My issue is I cannot find how to pull the enriched data from Kinesis into emretl to be loaded into redshift.
So i end up enriching twice once for kinesis (which we need) and then run the equivalent of the batch processing via the raw S3 logs to get it enriched and loaded in emretl.

There must be a less resource intensive way but I’ve been looking at the documentation and forum but can’t find an answer any where - please help!

@rowan, indeed, there are 2 ways of running Lambda architecture. You can find more details in this Discourse post: How to setup a Lambda architecture for Snowplow.

In short, you need to run S3 Loader on stream enriched data and EmrEtlRunner in Stream Enrich mode. This way the data will be enriched once (in Stream Enrich component) and EmrEtlRunner will be used to shred and load the data to Redshift.

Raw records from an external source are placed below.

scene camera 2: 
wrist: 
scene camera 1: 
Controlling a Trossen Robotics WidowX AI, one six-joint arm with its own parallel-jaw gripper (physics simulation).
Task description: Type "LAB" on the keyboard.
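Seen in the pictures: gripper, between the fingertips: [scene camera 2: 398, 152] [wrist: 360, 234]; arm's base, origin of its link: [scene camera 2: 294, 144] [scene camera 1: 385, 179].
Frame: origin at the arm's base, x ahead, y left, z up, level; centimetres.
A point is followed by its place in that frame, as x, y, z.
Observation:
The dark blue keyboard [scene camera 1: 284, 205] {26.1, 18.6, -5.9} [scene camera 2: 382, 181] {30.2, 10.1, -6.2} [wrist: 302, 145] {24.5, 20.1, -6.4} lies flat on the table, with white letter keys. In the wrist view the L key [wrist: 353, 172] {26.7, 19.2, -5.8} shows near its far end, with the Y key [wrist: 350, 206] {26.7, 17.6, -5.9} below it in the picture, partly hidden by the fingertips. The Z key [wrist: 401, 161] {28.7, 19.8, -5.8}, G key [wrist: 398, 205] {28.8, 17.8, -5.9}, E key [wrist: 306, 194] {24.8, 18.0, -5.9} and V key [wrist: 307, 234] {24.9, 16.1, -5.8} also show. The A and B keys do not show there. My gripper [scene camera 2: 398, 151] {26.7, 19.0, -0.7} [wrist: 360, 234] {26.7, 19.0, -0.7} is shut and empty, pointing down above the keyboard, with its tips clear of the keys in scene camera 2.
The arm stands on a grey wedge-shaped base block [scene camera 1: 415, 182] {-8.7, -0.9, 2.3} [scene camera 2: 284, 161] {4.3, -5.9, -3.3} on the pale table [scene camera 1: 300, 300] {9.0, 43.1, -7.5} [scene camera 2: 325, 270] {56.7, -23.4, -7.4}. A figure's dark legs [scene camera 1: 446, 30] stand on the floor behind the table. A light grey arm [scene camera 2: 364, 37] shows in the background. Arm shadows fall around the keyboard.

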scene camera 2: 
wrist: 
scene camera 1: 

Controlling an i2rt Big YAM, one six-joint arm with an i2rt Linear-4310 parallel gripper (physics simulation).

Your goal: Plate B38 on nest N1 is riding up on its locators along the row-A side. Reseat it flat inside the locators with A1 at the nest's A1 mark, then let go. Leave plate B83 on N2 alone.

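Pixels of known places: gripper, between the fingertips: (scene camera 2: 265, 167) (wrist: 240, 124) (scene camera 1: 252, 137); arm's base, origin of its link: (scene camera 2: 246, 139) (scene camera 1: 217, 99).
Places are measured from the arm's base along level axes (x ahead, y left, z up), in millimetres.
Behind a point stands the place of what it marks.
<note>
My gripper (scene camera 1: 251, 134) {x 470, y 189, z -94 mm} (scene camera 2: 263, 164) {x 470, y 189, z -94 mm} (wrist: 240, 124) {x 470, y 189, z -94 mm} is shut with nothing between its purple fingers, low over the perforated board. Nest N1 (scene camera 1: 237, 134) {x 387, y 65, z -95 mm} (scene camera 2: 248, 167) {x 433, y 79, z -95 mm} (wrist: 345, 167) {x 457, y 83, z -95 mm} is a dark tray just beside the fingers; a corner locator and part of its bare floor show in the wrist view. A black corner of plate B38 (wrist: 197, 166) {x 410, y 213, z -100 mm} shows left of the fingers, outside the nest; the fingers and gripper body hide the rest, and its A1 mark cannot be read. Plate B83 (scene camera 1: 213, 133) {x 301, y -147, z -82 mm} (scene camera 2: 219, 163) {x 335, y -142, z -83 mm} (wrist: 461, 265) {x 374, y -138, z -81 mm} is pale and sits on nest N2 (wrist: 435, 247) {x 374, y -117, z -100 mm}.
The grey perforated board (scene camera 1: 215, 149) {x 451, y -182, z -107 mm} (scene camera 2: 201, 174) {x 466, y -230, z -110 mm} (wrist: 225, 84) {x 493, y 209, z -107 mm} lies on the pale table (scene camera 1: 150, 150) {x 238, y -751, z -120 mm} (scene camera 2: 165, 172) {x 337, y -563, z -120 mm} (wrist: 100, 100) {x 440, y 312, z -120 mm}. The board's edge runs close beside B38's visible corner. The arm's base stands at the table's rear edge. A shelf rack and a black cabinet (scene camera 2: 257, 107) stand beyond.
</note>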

@ihor Thank you for your response and details it’s really appreciated. I have poured over this area during the past couple of days and i can’t find how to invoke stream enrich mode? Hence changing to batch stream. So is it a change in config somewhere i need or is it a specific command i need to use? Many thanks in advance for your help

@rowan, by adding enriched:stream bucket to config.yml is sufficient. EmrEtlRunner is smart enough to realize you run it in Stream Emrich mode by the fact of the presence of that bucket: https://github.com/snowplow/snowplow/blob/master/3-enrich/emr-etl-runner/config/stream_config.yml.sample#L15.

Thanks very much for your help, that all worked perfectly!